Medya: @/ericah_brillina -Twitter
Kemerleri bağlayın uçuşa geçiyoruz"Bakugou," dedi sessizce, gözlerini Katsuki'nin botundan bir saniye bile ayırmadan. "kardelenlere bastın."
Katsuki ayağını çekip insanlar üzerinden geçtikçe ezilmiş kirli karların üstüne koydu. Onları ezdiğini fark etmemişti, her zaman telefonda konuşurken ister istemez etrafını adımlayan biri olmuştu ve acelesi varken adımları hiç de yumuşamamıştı.
Eijirou dünyada başka hiçbir şey önemli değilmiş gibi yerde bir ceset gibi yatan çiçeğe dik dik bakıyordu. İlgisini geri kazanabilmek için, Katsuki sorusunu, "Konuşsana lan, ailen neden senden nefret ediyor?" diyerek tekrarlamak zorunda kaldı. Eijirou'nun önceki seferden de sinirli gözleri sesini duyması ile aniden Katsuki'ninkilere kenetlendi. "Söylesene, n'oluyor?"

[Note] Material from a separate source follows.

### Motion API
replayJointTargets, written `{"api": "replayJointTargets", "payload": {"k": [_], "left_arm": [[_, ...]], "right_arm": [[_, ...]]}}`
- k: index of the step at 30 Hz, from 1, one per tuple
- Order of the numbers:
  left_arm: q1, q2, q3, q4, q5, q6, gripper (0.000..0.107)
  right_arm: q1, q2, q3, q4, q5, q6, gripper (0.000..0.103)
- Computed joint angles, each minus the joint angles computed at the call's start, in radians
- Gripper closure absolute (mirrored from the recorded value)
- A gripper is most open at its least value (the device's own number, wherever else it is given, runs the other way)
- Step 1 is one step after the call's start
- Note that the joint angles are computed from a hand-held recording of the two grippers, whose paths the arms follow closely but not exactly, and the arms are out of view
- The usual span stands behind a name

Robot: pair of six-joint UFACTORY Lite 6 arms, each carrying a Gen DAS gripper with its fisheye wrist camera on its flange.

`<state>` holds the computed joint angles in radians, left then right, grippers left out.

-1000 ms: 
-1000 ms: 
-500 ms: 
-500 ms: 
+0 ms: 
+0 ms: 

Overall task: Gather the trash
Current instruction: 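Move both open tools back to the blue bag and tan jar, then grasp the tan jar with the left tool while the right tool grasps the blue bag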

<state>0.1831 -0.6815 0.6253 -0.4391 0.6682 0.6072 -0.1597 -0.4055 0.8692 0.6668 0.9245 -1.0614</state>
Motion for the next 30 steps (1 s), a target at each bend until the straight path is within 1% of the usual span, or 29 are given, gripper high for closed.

Katsuki'ye sonsuzluk gibi gelen bir duraksamanın ardından Eijirou, "Asıl sana ne oluyor?" diye atılıp sarışının bir iki adım gerilemesine neden oldu. "Bak, bana yardım ettiğin, evini açtığın için minnettarım, cidden. Ama sana bırakmanı söyledim. Lüzmu olmayan yere burnunu sokma. İyi biri olman sana istediğini yapma hakkını vermez."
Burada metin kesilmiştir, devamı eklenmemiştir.